11. What are your rights as a data subject?

Data subjects whose personal data are processed in the manner described in this data protection statement for the purposes described in Point 6 above and on the basis thereof are entitled to exercise the rights granted them by law in so far as any legitimate interest of the University or of another person as described in this statement does not override this right of a data subject.

A data subject has the right to ask the data concerning him or her and stored in the data system for inspection if he or she has no access to the system.

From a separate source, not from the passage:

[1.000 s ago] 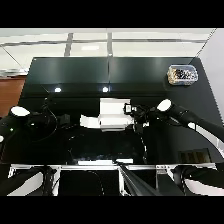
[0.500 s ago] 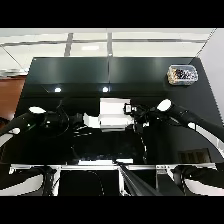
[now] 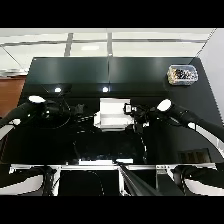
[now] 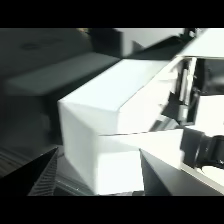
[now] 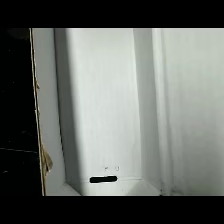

The University provides the data subject with the information requested in the extent that the University has access to them.

Having examined his or her data, a data subject has the right to ask for any erroneous or incomplete data on him or her to be rectified. A data subject may also ask that some or all of the personal data on him or her be erased from the data systems related to the electronic services of the University. The University fulfils the request after the termination of the person’s employment relationship or study right to the extent possible.  

While the University looks into the processing of a data subject’s personal data on his or her request, he or she also has the right to refuse further processing of his or her personal data. The University fulfils this right to the extent possible.

Should the data subject not be satisfied with the way the University has processed his/her personal data, he or she may demand the national data protection authority (in Finland, the Data Protection Ombudsman whose contact information is available in the web address http://www.tietosuoja.fi/en/) to look into the matter.

12. With whom can you get in touch?

All questions on the processing of personal data as described in this data protection statement are to be asked by getting in touch with the contact person named in Point three who will, in case of need, forward the matter to the data protection officer. In case you feel that your rights as mentioned in Point 11 are not respected, you may get directly in touch with the University Data Protection Officer named in Point four.